Geza odetchnęła ciężko, przymykając powieki i intensywnie zastanawiając się nad odpowiedzią. Może i była wychowywana w standardach gangsterki, ale wciąż nie miała serca zostawić tutaj kotki, która potrzebowała jej obecności. W końcu rozłożyła łapy.
— Dobrze. Nie pójdę — odparła cicho, gdy Kurz była już w głębokim śnie. Cały czas wpatrzona w wejście, jej temperament nakazywał jej chronić je obie przed możliwym niebezpieczeństwem. W tym momencie Betelgeza była stróżem, który czuwał nad swoim podopiecznym i gotów był zabić wszystko na swojej drodze, by go ochronić.
* * *
Wyprostowana rano przyszykowała im bardzo dobre, doprawione jedzenie. Betelgeza używając zdolności, których uczyła ją wciąż matka, starała się wyjść z domu z kawałkiem przygotowanego mięsa, by zanieść je przyjaciółce. W końcu jeśli miała się czegoś nauczyć, musiała w tych swoich wiotkich mięśniach mieć trochę tłuszczu, a była chuda prawie jak patyk. A poza tym... Nieco martwiła się o stan jej zdrowia.
Z daleka dostrzegła już Kurz, ale nie poinformowała o swojej obecności. Zamiast tego jak cień przesunęła się między budynkami i chcąc w pewien sposób poćwiczyć to, czego nauczyła ją matka, zaskoczyła Kurz od tyłu.
— No cześć! — miauknęła niespodziewanie, upuszczając aromatyczne żarło u swoich łap.
Kurz pisnęła najeżona po końce sierści, przypominając przez to okrągłą kulkę.
— Ła!
Zaraz odwróciła się w stronę dźwięku z podskokiem.
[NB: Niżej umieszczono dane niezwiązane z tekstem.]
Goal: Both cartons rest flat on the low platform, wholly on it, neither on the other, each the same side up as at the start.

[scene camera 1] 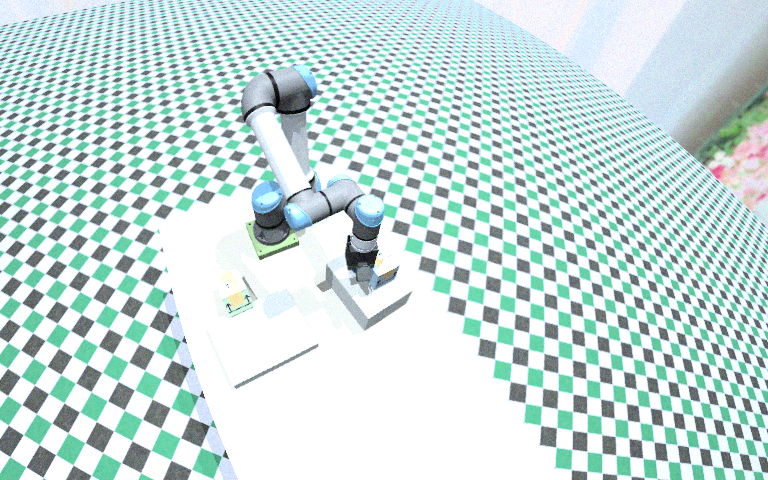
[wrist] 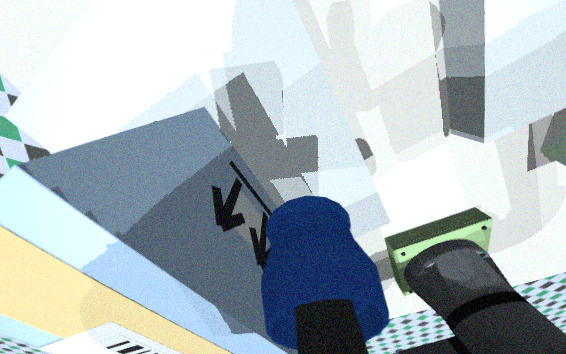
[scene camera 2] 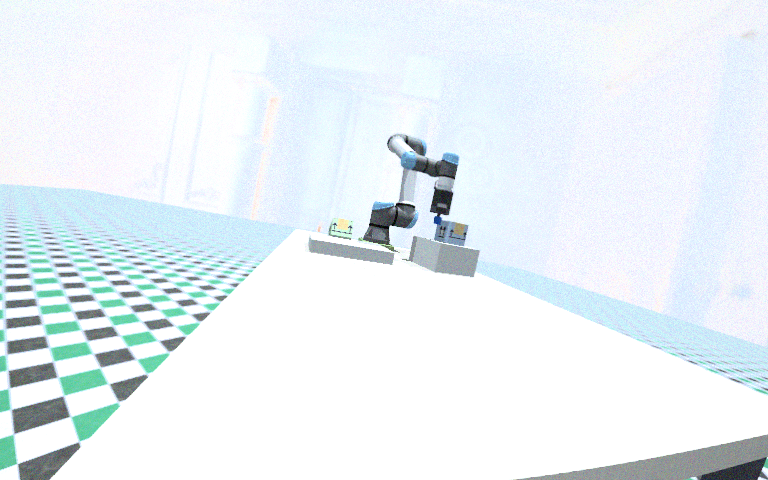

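Where they show: hand at its tool point: (wrist: 308,231) (scene camera 2: 436,224); arm's base at its link origin: (scene camera 1: 271,230) (wrist: 441,265) (scene camera 2: 376,241).
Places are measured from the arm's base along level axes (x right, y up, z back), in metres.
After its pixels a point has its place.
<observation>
A blue carton (scene camera 1: 386,276) @[z -0.421, x -0.284, y 0.150 m] (scene camera 2: 453,232) @[z -0.425, x -0.264, y 0.137 m] (wrist: 173,236) @[z -0.393, x -0.241, y 0.172 m] with a yellow strip and black arrows stands on a taller grey block (scene camera 1: 374,312) @[z -0.501, x -0.212, y 0.086 m] (scene camera 2: 443,260) @[z -0.507, x -0.214, y 0.018 m]. My suction cup (scene camera 2: 436,220) (wrist: 306,207) points straight down at about the height of the carton's top edge, just off its arrowed side, not over its top face. The carton rests on the block and I hold nothing. A green carton (scene camera 1: 238,302) @[z -0.301, x 0.201, y 0.062 m] (scene camera 2: 340,227) @[z -0.303, x 0.212, y 0.059 m] rests flat on the low platform (scene camera 1: 271,356) @[z -0.502, x 0.153, y 0.014 m] (scene camera 2: 348,251) @[z -0.536, x 0.167, y -0.009 m], near its back left corner.
The arm's base stands on a green plate (scene camera 1: 268,249) @[z -0.086, x 0.037, y -0.001 m] (wrist: 435,232) @[z -0.093, x -0.008, y -0.011 m] between the platform and the block. Both stand on a white table (scene camera 1: 384,413) @[z -0.810, x -0.119, y -0.035 m] (scene camera 2: 384,371) @[z -1.281, x 0.135, y -0.034 m] over a checkered floor.
</observation>
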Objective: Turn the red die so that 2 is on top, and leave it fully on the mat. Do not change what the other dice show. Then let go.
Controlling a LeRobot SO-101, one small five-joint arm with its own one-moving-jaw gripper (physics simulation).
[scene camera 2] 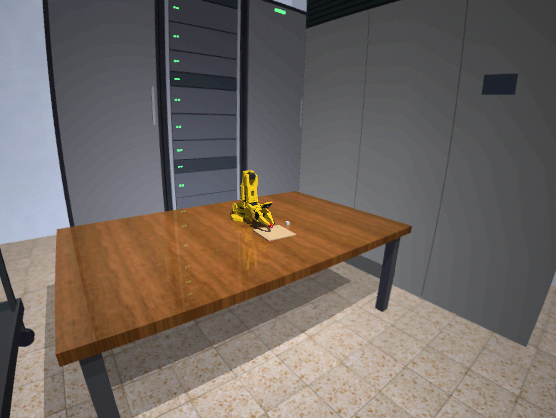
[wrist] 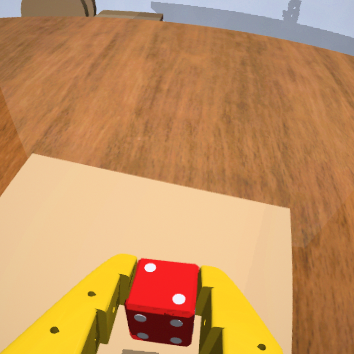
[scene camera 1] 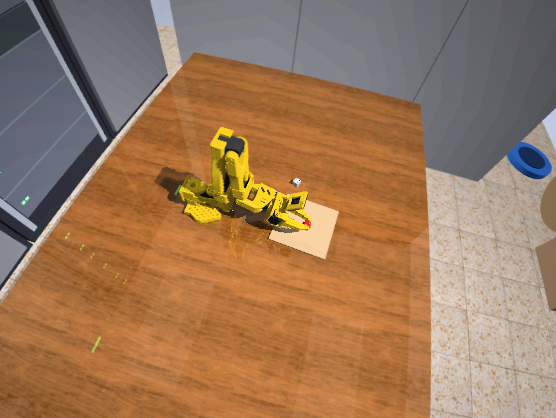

— Bigos! Hejcia! — opuściła sierść, wpatrując się w pyszczek kotki
— Powinnaś zobaczyć swoją minę — parsknęła Betelgeza i nie czekając chwili dłużej, podsunęła kotce kawałek mięsa. — Patrz, przyniosłam dla ciebie. Jesteś chuda i słaba, powinnaś się lepiej odżywiać. To od mojej Wyprostowanej! Nie wiem co ty tam jesz, mięso z martwych szczurów albo jakieś pozostałości po Wyprostowanych, ale to jest dużo lepsze!
— Huuuh? — schyliła główkę, ruszając noskiem — Ojejku, jakie dziwne. Nigdy czegoś takiego nie widziałam, na pewno mogę to zjeść? A ty nie jesteś głodna?
— Bo jest dużo smaczniejsze niż to, co wy, przybłędy jecie! — przekonała ją. — Najwyższej jakości! Nie każdy ma szczęście, by posmakować takich pyszności. Nie pytaj się głupio, tylko jedz. — Usiadła, oplatając swoje łapy ogonem. — Już ci mówiłam, nie brakuje mi jedzenia.